About Us
We represent a partnership between the Massachusetts Department of Public Health, hospitals, service agencies, schools, businesses, boards of health, residents, and other concerned citizens in the 11 towns we serve. We work to identify the health needs of the local communities we serve, find ways to address those needs, and improve the community’s health.
Areas we serve: Carver, Duxbury, Halifax, Hanover, Hanson, Kingston,
Marshfield, Pembroke, Plymouth, Plympton and Rockland
Who we are: Operating Principles
The South Shore Community Partners in Prevention (CHNA 23) is one of 27 Community Health Network Areas (CHNA) across Massachusetts. Created by the Department of Public Health in 1992, the CHNAs are an initiative to improve health through local collaborations. The alliance is a partnership between the Massachusetts Department of Public Health, Southeast Center for Healthy Communities, residents, hospitals, local service agencies, schools, businesses, boards of health, and other concerned citizens who are working together to identify the health needs of member communities, find ways to address those needs, and improve the health of the community.
As part of this statewide effort to develop, implement, and integrate community projects that effectively utilize community resources to improve health status, South Shore Community Partners in Prevention has maintained the following goals:
Build collaborations focused on the MA Department of Public Health’s statewide public health priorities
Support the assessment and response to unmet community health and wellness needs
Promote the work of South Shore Community Partners in Prevention within the region
Support and promote the work of individual SSCPP members
The South Shore Community Partners in Prevention (SSCPP) has focused upon establishing a broader, more comprehensive approach to developing healthier communities in the 11 towns that comprise the SSCPP. Healthy communities embrace the following principles:
A broad definition of “health”;
A broad definition of “community”;
A shared vision from community values;
Quality of life for everyone;
Diverse citizen participation and ownership;
Focus on systems change;
Build capacity using local assets and resources;
Benchmark and measure progress and outcomes; and
Youth development.
The focus is deliberately broad to encompass our ideals as well as member agencies. By being broad and inclusive we hope to engage all the SSCPP members in working toward building healthier communities throughout our 11 SSCPP towns.
What is Health Literacy?
Health literacy is the degree to which individuals have the capacity to obtain, communicate, and process basic health information and services and to advocate for and to understand their responsibilities for their own health to make informed health decisions.
What is a CHNA?
Community Health Network Areas (CHNAs) are coalitions of public, nonprofit and private sectors working together to build healthier communities through community-based prevention planning and health promotion.
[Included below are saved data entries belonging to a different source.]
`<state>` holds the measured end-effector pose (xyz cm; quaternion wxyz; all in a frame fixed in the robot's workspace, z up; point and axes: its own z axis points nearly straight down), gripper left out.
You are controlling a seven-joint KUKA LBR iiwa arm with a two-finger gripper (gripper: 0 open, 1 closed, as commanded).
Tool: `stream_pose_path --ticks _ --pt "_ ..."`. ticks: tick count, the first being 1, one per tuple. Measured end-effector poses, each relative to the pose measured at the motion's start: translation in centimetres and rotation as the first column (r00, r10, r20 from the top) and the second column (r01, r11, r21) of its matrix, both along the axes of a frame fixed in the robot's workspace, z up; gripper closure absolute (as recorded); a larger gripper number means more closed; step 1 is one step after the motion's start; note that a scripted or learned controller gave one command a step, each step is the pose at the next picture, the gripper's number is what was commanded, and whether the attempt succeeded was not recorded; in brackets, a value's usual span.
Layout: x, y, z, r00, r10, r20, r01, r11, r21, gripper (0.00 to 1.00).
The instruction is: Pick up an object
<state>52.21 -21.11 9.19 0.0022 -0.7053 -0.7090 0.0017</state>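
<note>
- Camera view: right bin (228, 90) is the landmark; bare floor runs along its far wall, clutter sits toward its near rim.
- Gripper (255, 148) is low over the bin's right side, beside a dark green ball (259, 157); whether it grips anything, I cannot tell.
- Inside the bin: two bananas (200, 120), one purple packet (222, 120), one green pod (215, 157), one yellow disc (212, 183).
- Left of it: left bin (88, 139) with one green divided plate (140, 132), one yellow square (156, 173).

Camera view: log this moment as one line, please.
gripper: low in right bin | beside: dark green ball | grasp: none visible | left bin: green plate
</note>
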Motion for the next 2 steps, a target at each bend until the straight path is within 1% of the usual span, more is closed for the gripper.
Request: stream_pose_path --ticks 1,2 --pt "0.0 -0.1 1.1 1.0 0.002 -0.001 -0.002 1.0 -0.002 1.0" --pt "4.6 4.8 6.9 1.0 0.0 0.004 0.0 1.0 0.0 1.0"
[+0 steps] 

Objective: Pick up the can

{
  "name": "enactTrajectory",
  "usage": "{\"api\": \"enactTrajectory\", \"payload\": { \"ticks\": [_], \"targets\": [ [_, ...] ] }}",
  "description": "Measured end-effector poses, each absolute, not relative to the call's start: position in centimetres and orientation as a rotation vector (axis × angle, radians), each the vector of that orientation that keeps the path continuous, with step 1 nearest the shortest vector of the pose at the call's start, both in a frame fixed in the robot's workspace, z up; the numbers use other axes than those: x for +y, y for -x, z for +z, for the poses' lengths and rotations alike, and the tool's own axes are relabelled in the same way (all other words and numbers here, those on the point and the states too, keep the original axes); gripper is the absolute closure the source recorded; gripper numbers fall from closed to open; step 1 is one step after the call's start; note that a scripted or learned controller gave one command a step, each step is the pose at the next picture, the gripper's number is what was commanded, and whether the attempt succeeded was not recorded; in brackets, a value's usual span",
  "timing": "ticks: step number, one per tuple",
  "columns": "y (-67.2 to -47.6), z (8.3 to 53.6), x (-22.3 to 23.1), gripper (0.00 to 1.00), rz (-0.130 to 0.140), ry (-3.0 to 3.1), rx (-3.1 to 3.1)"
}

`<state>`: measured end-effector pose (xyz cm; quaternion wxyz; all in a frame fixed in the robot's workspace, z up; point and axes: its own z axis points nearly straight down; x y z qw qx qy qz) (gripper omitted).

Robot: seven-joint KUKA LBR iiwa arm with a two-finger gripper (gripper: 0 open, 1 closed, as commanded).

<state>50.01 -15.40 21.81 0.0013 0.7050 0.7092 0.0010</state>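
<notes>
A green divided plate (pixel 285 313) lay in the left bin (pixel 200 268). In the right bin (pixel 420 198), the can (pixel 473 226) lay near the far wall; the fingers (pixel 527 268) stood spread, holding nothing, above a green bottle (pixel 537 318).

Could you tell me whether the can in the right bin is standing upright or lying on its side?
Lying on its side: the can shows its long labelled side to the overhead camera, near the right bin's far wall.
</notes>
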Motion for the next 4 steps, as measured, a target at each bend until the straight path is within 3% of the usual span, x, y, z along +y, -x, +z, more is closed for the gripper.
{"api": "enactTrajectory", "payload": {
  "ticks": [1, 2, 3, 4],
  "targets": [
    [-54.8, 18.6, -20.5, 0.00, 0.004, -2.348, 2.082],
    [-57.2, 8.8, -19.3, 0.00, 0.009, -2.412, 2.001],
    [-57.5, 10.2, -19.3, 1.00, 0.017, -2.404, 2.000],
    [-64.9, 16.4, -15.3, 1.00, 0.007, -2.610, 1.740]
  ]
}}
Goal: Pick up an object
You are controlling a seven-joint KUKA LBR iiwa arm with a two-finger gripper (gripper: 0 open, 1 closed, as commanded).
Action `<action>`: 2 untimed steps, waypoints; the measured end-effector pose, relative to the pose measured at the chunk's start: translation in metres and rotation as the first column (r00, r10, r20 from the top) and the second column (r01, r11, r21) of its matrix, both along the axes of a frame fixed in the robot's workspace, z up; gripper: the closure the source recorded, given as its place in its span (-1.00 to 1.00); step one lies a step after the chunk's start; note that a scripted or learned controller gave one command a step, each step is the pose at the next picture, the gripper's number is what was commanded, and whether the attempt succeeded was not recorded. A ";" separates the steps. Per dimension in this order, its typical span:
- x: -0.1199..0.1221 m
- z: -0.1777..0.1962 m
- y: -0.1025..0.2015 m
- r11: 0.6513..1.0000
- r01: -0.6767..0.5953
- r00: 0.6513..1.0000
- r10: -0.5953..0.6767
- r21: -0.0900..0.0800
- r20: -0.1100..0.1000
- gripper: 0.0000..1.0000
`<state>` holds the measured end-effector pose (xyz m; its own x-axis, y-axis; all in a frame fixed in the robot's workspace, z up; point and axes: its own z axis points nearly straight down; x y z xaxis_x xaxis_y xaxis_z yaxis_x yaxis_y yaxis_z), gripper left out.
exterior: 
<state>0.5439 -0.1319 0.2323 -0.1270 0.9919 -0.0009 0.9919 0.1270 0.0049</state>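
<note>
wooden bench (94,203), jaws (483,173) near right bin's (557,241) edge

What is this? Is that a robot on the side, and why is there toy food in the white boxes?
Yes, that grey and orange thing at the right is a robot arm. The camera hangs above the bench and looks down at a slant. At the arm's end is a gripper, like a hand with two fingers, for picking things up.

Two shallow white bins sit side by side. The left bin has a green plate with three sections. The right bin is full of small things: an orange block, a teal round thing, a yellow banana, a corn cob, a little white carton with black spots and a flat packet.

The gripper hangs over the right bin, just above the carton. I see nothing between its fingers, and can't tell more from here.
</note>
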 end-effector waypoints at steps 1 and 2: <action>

The Massachusetts Department of Public Health (DPH) established CHNAs in 1992. Today, CHNAs involve each of the state’s 351 towns and cities through 27 networks.
CHNAs play an important role in addressing DPH’s statewide public health priorities:
Eliminating racial and ethnic health disparities and their social determinants
Promoting wellness in the home, workplace, school, and community
Preventing and managing chronic disease
CHNAs collaboratively identify local and regional health priorities, design community-based prevention plans, and track success in achieving healthier communities. CHNAs develop new health improvement projects as initial projects are completed.